Task description: Write the data out again so that it matches word for word.

Records provided:

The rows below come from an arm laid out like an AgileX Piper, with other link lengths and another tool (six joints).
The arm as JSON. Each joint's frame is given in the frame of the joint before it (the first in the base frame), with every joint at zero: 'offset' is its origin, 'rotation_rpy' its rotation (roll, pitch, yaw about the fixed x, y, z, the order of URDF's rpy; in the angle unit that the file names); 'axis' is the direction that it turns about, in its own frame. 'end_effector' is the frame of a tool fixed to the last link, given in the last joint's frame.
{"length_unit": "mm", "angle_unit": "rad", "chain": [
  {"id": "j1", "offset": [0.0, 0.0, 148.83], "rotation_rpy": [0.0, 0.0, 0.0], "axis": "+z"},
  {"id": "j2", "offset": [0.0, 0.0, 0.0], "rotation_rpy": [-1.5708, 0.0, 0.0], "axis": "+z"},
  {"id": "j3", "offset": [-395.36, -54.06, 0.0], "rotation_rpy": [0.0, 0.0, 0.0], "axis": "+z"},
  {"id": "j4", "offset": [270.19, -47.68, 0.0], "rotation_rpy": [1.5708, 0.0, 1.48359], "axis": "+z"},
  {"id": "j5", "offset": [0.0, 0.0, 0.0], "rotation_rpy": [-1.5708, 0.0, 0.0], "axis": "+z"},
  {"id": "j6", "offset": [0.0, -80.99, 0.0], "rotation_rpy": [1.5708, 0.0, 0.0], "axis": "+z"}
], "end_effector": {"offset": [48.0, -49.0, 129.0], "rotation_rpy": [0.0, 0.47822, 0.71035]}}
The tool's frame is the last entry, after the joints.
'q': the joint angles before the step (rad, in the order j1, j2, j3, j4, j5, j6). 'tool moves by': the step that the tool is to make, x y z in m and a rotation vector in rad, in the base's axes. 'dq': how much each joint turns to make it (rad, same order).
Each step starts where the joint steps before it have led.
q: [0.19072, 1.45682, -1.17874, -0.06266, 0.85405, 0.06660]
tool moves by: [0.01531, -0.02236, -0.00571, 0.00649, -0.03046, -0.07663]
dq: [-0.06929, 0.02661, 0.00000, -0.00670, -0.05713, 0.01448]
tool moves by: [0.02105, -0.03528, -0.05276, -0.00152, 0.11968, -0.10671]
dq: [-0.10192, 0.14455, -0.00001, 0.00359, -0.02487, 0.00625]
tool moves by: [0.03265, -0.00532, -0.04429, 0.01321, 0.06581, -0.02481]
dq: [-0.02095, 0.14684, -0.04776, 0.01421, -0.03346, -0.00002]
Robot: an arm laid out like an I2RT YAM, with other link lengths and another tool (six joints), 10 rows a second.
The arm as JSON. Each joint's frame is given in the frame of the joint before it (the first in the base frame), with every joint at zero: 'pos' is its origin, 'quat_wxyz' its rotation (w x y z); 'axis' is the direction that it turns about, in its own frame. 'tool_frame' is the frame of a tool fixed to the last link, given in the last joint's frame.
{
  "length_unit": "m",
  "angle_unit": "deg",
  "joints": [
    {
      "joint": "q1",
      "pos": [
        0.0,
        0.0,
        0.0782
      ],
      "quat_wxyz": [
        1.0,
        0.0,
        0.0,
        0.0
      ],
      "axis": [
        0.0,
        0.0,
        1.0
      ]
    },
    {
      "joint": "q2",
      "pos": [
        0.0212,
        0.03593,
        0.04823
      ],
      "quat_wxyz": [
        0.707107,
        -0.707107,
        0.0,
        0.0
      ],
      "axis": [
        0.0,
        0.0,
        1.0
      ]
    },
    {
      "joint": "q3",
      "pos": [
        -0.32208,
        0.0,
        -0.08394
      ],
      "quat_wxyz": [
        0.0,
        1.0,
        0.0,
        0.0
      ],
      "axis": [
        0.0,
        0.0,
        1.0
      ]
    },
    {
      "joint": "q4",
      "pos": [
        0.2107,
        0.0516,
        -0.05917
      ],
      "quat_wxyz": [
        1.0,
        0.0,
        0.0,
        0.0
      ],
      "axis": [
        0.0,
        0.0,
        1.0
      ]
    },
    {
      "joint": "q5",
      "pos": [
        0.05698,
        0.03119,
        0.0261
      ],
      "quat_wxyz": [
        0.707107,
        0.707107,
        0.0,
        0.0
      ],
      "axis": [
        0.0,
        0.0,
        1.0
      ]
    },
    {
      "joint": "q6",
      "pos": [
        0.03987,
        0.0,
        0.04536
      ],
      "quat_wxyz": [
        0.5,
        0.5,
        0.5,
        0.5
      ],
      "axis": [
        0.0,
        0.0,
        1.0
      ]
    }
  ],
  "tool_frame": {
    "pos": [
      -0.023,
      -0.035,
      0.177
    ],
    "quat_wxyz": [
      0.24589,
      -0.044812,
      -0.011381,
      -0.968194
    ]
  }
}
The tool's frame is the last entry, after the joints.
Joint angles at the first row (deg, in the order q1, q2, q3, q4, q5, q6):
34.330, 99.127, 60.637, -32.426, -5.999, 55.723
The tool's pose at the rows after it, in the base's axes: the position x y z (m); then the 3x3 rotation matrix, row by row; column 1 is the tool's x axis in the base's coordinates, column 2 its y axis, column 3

Answer section:
The rows below come from an arm laid out like an AgileX Piper, with other link lengths and another tool (six joints).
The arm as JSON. Each joint's frame is given in the frame of the joint before it (the first in the base frame), with every joint at zero: 'offset' is its origin, 'rotation_rpy' its rotation (roll, pitch, yaw about the fixed x, y, z, the order of URDF's rpy; in the angle unit that the file names); 'axis' is the direction that it turns about, in its own frame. 'end_effector' is the frame of a tool fixed to the last link, given in the last joint's frame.
{"length_unit": "mm", "angle_unit": "rad", "chain": [
  {"id": "j1", "offset": [0.0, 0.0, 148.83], "rotation_rpy": [0.0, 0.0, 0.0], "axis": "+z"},
  {"id": "j2", "offset": [0.0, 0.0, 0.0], "rotation_rpy": [-1.5708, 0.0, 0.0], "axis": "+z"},
  {"id": "j3", "offset": [-395.36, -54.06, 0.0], "rotation_rpy": [0.0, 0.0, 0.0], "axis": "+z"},
  {"id": "j4", "offset": [270.19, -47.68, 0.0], "rotation_rpy": [1.5708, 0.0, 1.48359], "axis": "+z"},
  {"id": "j5", "offset": [0.0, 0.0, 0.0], "rotation_rpy": [-1.5708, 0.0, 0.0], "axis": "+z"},
  {"id": "j6", "offset": [0.0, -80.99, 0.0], "rotation_rpy": [1.5708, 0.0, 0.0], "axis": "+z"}
], "end_effector": {"offset": [48.0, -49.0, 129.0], "rotation_rpy": [0.0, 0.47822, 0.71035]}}
The tool's frame is the last entry, after the joints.
'q': the joint angles before the step (rad, in the order j1, j2, j3, j4, j5, j6). 'tool moves by': the step that the tool is to make, x y z in m and a rotation vector in rad, in the base's axes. 'dq': how much each joint turns to make it (rad, same order).
Each step starts where the joint steps before it have led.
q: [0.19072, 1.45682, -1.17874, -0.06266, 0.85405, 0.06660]
tool moves by: [0.01531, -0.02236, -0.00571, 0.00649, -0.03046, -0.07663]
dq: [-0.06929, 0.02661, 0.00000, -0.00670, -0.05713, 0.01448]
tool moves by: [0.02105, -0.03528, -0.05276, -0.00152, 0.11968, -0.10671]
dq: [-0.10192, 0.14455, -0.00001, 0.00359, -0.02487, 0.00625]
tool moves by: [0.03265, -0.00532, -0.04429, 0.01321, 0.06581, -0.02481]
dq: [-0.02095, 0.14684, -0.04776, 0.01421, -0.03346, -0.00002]
Robot: an arm laid out like an I2RT YAM, with other link lengths and another tool (six joints), 10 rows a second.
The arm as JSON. Each joint's frame is given in the frame of the joint before it (the first in the base frame), with every joint at zero: 'pos' is its origin, 'quat_wxyz' its rotation (w x y z); 'axis' is the direction that it turns about, in its own frame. 'tool_frame' is the frame of a tool fixed to the last link, given in the last joint's frame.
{
  "length_unit": "m",
  "angle_unit": "deg",
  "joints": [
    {
      "joint": "q1",
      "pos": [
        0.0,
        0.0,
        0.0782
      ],
      "quat_wxyz": [
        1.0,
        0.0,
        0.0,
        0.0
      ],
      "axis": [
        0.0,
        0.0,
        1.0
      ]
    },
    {
      "joint": "q2",
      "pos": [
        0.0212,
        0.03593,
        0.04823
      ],
      "quat_wxyz": [
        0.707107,
        -0.707107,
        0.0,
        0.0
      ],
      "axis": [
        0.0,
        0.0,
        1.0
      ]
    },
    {
      "joint": "q3",
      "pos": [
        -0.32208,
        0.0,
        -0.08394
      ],
      "quat_wxyz": [
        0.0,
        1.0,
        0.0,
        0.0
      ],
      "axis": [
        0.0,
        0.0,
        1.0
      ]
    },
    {
      "joint": "q4",
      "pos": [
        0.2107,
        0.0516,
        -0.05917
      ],
      "quat_wxyz": [
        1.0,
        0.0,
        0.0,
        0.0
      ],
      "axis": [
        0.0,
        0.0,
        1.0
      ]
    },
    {
      "joint": "q5",
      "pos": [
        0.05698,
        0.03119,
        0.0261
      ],
      "quat_wxyz": [
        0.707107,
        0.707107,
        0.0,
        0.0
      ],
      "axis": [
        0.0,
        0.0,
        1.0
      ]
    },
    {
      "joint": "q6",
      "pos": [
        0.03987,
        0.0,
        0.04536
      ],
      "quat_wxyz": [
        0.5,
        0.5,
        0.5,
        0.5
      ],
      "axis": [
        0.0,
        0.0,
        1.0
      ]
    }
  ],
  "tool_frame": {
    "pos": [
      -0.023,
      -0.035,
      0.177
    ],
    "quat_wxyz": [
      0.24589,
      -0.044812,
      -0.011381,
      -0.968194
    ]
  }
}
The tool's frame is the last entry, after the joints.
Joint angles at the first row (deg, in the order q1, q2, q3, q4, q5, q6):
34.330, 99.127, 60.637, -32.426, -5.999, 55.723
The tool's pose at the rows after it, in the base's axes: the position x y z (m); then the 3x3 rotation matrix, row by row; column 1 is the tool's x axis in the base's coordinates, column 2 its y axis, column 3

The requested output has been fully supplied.